ACTION ITEM = Please give the data again exactly, with no line dropped.

MATERIAL PROVIDED =
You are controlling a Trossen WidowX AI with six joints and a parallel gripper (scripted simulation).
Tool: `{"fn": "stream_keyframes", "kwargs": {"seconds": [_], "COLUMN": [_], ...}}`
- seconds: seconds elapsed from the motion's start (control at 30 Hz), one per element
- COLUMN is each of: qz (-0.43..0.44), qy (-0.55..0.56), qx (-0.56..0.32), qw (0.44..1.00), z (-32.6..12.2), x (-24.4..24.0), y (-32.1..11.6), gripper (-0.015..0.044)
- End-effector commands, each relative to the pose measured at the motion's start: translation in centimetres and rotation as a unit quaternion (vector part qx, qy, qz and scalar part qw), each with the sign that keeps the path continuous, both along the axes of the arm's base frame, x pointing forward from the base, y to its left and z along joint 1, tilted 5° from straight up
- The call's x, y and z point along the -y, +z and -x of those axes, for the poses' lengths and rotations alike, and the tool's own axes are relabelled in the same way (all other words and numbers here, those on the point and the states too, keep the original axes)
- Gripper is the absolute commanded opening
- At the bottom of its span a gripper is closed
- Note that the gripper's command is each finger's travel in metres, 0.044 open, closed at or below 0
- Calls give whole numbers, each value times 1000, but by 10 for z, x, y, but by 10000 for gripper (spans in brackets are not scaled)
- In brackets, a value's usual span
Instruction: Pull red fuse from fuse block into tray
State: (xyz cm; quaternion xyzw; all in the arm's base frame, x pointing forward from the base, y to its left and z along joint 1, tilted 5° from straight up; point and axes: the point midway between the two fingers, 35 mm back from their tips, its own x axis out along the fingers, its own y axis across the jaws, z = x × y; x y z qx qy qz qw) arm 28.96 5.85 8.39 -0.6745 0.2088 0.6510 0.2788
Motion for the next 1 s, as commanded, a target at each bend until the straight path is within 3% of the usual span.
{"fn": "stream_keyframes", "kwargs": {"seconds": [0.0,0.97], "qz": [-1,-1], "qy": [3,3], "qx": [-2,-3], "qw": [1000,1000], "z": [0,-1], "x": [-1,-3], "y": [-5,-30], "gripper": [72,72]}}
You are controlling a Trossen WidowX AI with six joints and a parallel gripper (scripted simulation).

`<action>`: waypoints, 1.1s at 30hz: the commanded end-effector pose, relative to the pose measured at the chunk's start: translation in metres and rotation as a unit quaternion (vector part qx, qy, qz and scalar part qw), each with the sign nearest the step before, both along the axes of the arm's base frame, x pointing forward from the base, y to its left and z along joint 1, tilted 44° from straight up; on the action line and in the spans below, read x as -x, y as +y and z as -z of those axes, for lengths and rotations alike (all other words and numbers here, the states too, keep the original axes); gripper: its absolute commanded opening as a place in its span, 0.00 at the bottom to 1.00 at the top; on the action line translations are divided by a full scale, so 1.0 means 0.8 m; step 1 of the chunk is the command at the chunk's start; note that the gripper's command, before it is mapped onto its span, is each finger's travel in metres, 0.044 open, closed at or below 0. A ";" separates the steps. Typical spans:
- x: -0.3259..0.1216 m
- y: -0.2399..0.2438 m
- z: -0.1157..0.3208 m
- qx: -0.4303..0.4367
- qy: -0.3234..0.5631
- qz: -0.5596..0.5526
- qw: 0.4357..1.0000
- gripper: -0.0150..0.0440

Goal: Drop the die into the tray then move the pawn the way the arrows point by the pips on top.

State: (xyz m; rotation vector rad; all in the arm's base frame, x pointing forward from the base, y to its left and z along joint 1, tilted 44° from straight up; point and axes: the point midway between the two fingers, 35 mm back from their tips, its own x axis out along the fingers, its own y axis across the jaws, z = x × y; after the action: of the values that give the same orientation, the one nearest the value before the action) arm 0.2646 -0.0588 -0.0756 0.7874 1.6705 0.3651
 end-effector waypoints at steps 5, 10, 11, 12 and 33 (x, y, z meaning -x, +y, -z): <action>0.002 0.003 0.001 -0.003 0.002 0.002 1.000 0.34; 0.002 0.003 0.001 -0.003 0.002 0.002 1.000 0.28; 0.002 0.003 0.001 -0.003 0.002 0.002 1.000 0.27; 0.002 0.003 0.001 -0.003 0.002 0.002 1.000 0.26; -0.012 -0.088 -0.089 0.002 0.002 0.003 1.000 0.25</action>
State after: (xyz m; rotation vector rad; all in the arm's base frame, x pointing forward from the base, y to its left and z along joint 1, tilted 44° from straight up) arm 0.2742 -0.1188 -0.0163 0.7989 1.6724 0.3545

REPLY TO THE TASK =
You are controlling a Trossen WidowX AI with six joints and a parallel gripper (scripted simulation).
Tool: `{"fn": "stream_keyframes", "kwargs": {"seconds": [_], "COLUMN": [_], ...}}`
- seconds: seconds elapsed from the motion's start (control at 30 Hz), one per element
- COLUMN is each of: qz (-0.43..0.44), qy (-0.55..0.56), qx (-0.56..0.32), qw (0.44..1.00), z (-32.6..12.2), x (-24.4..24.0), y (-32.1..11.6), gripper (-0.015..0.044)
- End-effector commands, each relative to the pose measured at the motion's start: translation in centimetres and rotation as a unit quaternion (vector part qx, qy, qz and scalar part qw), each with the sign that keeps the path continuous, both along the axes of the arm's base frame, x pointing forward from the base, y to its left and z along joint 1, tilted 5° from straight up
- The call's x, y and z point along the -y, +z and -x of those axes, for the poses' lengths and rotations alike, and the tool's own axes are relabelled in the same way (all other words and numbers here, those on the point and the states too, keep the original axes)
- Gripper is the absolute commanded opening
- At the bottom of its span a gripper is closed
- Note that the gripper's command is each finger's travel in metres, 0.044 open, closed at or below 0
- Calls give whole numbers, each value times 1000, but by 10 for z, x, y, but by 10000 for gripper (spans in brackets are not scaled)
- In brackets, a value's usual span
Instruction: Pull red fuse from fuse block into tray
State: (xyz cm; quaternion xyzw; all in the arm's base frame, x pointing forward from the base, y to its left and z along joint 1, tilted 5° from straight up; point and axes: the point midway between the two fingers, 35 mm back from their tips, its own x axis out along the fingers, its own y axis across the jaws, z = x × y; x y z qx qy qz qw) arm 28.96 5.85 8.39 -0.6745 0.2088 0.6510 0.2788
Motion for the next 1 s, as commanded, a target at each bend until the straight path is within 3% of the usual span.
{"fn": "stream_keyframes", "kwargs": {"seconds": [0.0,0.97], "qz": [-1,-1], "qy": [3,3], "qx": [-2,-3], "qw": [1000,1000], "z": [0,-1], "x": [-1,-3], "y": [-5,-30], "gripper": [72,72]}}
You are controlling a Trossen WidowX AI with six joints and a parallel gripper (scripted simulation).

`<action>`: waypoints, 1.1s at 30hz: the commanded end-effector pose, relative to the pose measured at the chunk's start: translation in metres and rotation as a unit quaternion (vector part qx, qy, qz and scalar part qw), each with the sign nearest the step before, both along the axes of the arm's base frame, x pointing forward from the base, y to its left and z along joint 1, tilted 44° from straight up; on the action line and in the spans below, read x as -x, y as +y and z as -z of those axes, for lengths and rotations alike (all other words and numbers here, the states too, keep the original axes); gripper: its absolute commanded opening as a place in its span, 0.00 at the bottom to 1.00 at the top; on the action line translations are divided by a full scale, so 1.0 means 0.8 m; step 1 of the chunk is the command at the chunk's start; note that the gripper's command, before it is mapped onto its span, is each finger's travel in metres, 0.044 open, closed at or below 0. A ";" separates the steps. Typical spans:
- x: -0.3259..0.1216 m
- y: -0.2399..0.2438 m
- z: -0.1157..0.3208 m
- qx: -0.4303..0.4367
- qy: -0.3234..0.5631
- qz: -0.5596..0.5526
- qw: 0.4357..1.0000
- gripper: -0.0150..0.0440

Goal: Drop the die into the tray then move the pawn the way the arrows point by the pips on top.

State: (xyz m; rotation vector rad; all in the arm's base frame, x pointing forward from the base, y to its left and z along joint 1, tilted 44° from straight up; point and axes: the point midway between the two fingers, 35 mm back from their tips, its own x axis out along the fingers, its own y axis across the jaws, z = x × y; after the action: of the values that give the same orientation, the one nearest the value before the action) arm 0.2646 -0.0588 -0.0756 0.7874 1.6705 0.3651
 end-effector waypoints at steps 5, 10, 11, 12 and 33 (x, y, z meaning -x, +y, -z): <action>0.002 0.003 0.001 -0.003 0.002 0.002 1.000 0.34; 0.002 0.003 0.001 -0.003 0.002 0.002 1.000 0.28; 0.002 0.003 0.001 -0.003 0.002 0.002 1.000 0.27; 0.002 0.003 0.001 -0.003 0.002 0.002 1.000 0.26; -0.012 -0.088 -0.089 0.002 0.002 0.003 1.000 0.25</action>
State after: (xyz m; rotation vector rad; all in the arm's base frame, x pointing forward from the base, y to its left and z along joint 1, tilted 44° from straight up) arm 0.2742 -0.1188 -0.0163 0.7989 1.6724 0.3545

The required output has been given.